- WHAT IS NEEDED -
Give the records once more, exactly as they stand.

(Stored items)
((
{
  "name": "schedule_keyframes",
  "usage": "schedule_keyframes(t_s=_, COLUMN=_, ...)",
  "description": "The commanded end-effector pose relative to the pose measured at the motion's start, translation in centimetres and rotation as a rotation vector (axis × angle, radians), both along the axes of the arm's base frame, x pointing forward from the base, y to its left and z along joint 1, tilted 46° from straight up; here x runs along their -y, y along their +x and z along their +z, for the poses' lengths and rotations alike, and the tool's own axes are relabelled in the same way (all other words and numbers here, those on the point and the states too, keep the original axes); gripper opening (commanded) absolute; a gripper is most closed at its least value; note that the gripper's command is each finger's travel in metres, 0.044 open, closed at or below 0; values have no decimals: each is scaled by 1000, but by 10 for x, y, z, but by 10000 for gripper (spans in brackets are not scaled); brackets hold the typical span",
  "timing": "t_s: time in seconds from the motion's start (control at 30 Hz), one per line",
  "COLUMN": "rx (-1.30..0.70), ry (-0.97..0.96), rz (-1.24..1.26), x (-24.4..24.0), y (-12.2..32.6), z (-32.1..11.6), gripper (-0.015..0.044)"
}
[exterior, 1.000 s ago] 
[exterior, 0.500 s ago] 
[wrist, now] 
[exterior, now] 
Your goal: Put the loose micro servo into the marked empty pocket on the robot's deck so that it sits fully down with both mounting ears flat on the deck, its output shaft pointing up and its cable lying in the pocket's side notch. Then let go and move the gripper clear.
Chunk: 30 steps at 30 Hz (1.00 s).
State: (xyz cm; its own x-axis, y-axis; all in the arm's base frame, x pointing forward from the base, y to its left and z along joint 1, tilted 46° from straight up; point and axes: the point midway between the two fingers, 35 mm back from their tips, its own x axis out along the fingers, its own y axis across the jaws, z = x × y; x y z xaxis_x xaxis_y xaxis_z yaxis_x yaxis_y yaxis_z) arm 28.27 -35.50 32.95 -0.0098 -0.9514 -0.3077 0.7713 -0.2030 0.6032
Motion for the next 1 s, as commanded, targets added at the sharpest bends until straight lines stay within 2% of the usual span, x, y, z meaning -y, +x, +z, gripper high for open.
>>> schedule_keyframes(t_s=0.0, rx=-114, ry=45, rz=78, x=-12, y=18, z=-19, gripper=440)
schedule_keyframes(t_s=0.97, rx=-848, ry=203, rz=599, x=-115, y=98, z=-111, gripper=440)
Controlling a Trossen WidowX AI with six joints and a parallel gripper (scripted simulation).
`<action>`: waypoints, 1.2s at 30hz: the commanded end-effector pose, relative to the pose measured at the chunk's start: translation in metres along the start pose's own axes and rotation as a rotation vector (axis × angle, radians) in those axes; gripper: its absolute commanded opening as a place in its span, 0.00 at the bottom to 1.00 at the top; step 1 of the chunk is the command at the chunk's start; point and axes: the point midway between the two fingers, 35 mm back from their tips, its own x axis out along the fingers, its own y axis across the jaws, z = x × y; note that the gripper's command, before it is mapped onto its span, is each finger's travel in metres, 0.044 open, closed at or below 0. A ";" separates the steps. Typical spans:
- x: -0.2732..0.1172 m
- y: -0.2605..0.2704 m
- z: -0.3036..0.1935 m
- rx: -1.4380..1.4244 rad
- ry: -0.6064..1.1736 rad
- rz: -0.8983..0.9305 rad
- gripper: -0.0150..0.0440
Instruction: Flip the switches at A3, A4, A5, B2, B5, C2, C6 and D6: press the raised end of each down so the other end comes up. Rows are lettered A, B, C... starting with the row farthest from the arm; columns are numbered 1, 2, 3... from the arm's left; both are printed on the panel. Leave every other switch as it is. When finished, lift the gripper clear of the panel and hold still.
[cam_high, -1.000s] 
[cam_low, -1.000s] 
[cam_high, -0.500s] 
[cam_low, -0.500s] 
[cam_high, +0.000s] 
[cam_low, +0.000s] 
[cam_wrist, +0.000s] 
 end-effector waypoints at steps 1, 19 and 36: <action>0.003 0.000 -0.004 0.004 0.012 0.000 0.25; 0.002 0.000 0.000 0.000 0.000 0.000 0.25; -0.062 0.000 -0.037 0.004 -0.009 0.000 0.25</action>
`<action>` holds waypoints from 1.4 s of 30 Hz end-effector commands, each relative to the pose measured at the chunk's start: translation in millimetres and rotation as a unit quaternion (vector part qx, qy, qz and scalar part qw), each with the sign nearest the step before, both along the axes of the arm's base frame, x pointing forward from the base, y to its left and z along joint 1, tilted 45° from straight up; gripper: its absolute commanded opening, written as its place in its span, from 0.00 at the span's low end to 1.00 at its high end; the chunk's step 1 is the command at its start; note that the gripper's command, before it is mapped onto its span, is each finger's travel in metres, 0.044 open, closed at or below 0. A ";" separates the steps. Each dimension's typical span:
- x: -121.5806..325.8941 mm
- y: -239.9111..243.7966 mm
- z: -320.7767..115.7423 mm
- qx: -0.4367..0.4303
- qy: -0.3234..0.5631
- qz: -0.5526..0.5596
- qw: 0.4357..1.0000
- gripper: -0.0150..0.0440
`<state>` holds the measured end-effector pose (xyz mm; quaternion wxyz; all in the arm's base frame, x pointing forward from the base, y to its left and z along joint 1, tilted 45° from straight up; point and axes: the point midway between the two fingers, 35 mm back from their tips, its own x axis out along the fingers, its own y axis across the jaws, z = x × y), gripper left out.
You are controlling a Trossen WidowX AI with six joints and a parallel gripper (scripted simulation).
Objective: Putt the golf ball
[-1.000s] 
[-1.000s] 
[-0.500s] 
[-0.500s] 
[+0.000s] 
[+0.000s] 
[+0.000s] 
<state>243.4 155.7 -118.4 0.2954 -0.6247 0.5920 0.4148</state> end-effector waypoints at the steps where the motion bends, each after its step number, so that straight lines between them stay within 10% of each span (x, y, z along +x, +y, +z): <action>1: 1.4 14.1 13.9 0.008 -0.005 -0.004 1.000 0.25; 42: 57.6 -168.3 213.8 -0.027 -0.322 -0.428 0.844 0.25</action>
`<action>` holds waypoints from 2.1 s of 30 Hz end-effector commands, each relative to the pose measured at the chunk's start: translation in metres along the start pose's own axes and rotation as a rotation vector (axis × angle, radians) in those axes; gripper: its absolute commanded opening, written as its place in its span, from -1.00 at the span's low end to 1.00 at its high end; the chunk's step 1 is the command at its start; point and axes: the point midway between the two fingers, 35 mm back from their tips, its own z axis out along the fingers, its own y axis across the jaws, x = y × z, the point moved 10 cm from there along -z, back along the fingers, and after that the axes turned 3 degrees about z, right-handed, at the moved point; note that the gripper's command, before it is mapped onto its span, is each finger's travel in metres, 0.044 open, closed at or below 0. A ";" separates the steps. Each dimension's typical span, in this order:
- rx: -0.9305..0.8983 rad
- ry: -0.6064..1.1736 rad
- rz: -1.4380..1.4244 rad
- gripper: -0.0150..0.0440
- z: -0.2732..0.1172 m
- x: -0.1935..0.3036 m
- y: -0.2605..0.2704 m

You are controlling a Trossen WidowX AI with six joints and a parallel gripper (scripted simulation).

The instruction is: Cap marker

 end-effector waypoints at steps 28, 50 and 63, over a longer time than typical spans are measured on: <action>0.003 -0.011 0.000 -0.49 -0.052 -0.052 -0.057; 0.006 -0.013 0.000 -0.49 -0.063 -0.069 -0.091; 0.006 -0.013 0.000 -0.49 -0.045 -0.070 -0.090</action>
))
- RESULT OF THE TASK -
{
  "name": "schedule_keyframes",
  "usage": "schedule_keyframes(t_s=_, COLUMN=_, ...)",
  "description": "The commanded end-effector pose relative to the pose measured at the motion's start, translation in centimetres and rotation as a rotation vector (axis × angle, radians), both along the axes of the arm's base frame, x pointing forward from the base, y to its left and z along joint 1, tilted 46° from straight up; here x runs along their -y, y along their +x and z along their +z, for the poses' lengths and rotations alike, and the tool's own axes are relabelled in the same way (all other words and numbers here, those on the point and the states too, keep the original axes); gripper opening (commanded) absolute; a gripper is most closed at its least value; note that the gripper's command is each finger's travel in metres, 0.044 open, closed at or below 0; values have no decimals: each is scaled by 1000, but by 10 for x, y, z, but by 10000 for gripper (spans in brackets are not scaled); brackets hold the typical span",
  "timing": "t_s: time in seconds from the motion's start (control at 30 Hz), one per line",
  "COLUMN": "rx (-1.30..0.70), ry (-0.97..0.96), rz (-1.24..1.26), x (-24.4..24.0), y (-12.2..32.6), z (-32.1..11.6), gripper (-0.015..0.044)"
}
[exterior, 1.000 s ago] 
[exterior, 0.500 s ago] 
[wrist, now] 
[exterior, now] 
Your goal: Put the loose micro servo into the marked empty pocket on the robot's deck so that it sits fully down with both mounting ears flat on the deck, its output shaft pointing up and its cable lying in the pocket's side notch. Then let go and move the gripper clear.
Chunk: 30 steps at 30 Hz (1.00 s).
State: (xyz cm; its own x-axis, y-axis; all in the arm's base frame, x pointing forward from the base, y to its left and z along joint 1, tilted 46° from straight up; point and axes: the point midway between the two fingers, 35 mm back from their tips, its own x axis out along the fingers, its own y axis across the jaws, z = x × y; x y z xaxis_x xaxis_y xaxis_z yaxis_x yaxis_y yaxis_z) arm 28.27 -35.50 32.95 -0.0098 -0.9514 -0.3077 0.7713 -0.2030 0.6032
Motion for the next 1 s, as commanded, targets added at the sharpest bends until straight lines stay within 2% of the usual span, x, y, z meaning -y, +x, +z, gripper high for open.
>>> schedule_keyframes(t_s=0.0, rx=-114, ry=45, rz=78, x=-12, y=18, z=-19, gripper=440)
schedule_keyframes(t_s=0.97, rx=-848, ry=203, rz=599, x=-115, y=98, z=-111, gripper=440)
Controlling a Trossen WidowX AI with six joints and a parallel gripper (scripted simulation).
`<action>`: waypoints, 1.2s at 30hz: the commanded end-effector pose, relative to the pose measured at the chunk's start: translation in metres along the start pose's own axes and rotation as a rotation vector (axis × angle, radians) in those axes; gripper: its absolute commanded opening as a place in its span, 0.00 at the bottom to 1.00 at the top; step 1 of the chunk is the command at the chunk's start; point and axes: the point midway between the two fingers, 35 mm back from their tips, its own x axis out along the fingers, its own y axis across the jaws, z = x × y; note that the gripper's command, before it is mapped onto its span, is each finger's travel in metres, 0.044 open, closed at or below 0. A ";" separates the steps. Typical spans:
- x: -0.2732..0.1172 m
- y: -0.2605..0.2704 m
- z: -0.3036..0.1935 m
- rx: -1.4380..1.4244 rad
- ry: -0.6064..1.1736 rad
- rz: -0.8983..0.9305 rad
- gripper: -0.0150..0.0440
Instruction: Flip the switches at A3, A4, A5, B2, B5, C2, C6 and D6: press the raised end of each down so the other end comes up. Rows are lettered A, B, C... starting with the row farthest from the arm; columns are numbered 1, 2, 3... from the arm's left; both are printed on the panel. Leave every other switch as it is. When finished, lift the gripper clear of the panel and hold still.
[cam_high, -1.000s] 
[cam_low, -1.000s] 
[cam_high, -0.500s] 
[cam_low, -0.500s] 
[cam_high, +0.000s] 
[cam_low, +0.000s] 
[cam_wrist, +0.000s] 
 end-effector waypoints at steps 1, 19 and 36: <action>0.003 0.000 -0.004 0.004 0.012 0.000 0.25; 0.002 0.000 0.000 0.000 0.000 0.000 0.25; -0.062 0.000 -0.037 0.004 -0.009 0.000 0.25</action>
`<action>` holds waypoints from 1.4 s of 30 Hz end-effector commands, each relative to the pose measured at the chunk's start: translation in millimetres and rotation as a unit quaternion (vector part qx, qy, qz and scalar part qw), each with the sign nearest the step before, both along the axes of the arm's base frame, x pointing forward from the base, y to its left and z along joint 1, tilted 45° from straight up; gripper: its absolute commanded opening, written as its place in its span, from 0.00 at the span's low end to 1.00 at its high end; the chunk's step 1 is the command at its start; note that the gripper's command, before it is mapped onto its span, is each finger's travel in metres, 0.044 open, closed at or below 0. A ";" separates the steps. Each dimension's typical span:
- x: -121.5806..325.8941 mm
- y: -239.9111..243.7966 mm
- z: -320.7767..115.7423 mm
- qx: -0.4367..0.4303
- qy: -0.3234..0.5631
- qz: -0.5526..0.5596
- qw: 0.4357..1.0000
- gripper: -0.0150..0.0440
`<state>` holds the measured end-effector pose (xyz mm; quaternion wxyz; all in the arm's base frame, x pointing forward from the base, y to its left and z along joint 1, tilted 45° from straight up; point and axes: the point midway between the two fingers, 35 mm back from their tips, its own x axis out along the fingers, its own y axis across the jaws, z = x × y), gripper left out.
You are controlling a Trossen WidowX AI with six joints and a parallel gripper (scripted simulation).
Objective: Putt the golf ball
[-1.000s] 
[-1.000s] 
[-0.500s] 
[-0.500s] 
[+0.000s] 
[+0.000s] 
[+0.000s] 
<state>243.4 155.7 -118.4 0.2954 -0.6247 0.5920 0.4148</state> end-effector waypoints at the steps where the motion bends, each after its step number, so that straight lines between them stay within 10% of each span (x, y, z along +x, +y, +z): <action>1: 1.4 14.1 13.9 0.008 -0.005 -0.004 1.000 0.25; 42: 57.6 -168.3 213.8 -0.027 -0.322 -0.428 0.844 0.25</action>
`<action>` holds waypoints from 2.1 s of 30 Hz end-effector commands, each relative to the pose measured at the chunk's start: translation in metres along the start pose's own axes and rotation as a rotation vector (axis × angle, radians) in those axes; gripper: its absolute commanded opening, written as its place in its span, from -1.00 at the span's low end to 1.00 at its high end; the chunk's step 1 is the command at its start; point and axes: the point midway between the two fingers, 35 mm back from their tips, its own z axis out along the fingers, its own y axis across the jaws, x = y × z, the point moved 10 cm from there along -z, back along the fingers, and after that the axes turned 3 degrees about z, right-handed, at the moved point; note that the gripper's command, before it is mapped onto its span, is each finger's travel in metres, 0.044 open, closed at or below 0. A ";" separates the steps. Each dimension's typical span, in this order:
- rx: -0.9305..0.8983 rad
- ry: -0.6064..1.1736 rad
- rz: -1.4380..1.4244 rad
- gripper: -0.0150..0.0440
- z: -0.2732..0.1172 m
- x: -0.1935..0.3036 m
- y: -0.2605..0.2704 m

You are controlling a Trossen WidowX AI with six joints and a parallel gripper (scripted simulation).

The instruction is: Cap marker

 end-effector waypoints at steps 28, 50 and 63, over a longer time than typical spans are measured on: <action>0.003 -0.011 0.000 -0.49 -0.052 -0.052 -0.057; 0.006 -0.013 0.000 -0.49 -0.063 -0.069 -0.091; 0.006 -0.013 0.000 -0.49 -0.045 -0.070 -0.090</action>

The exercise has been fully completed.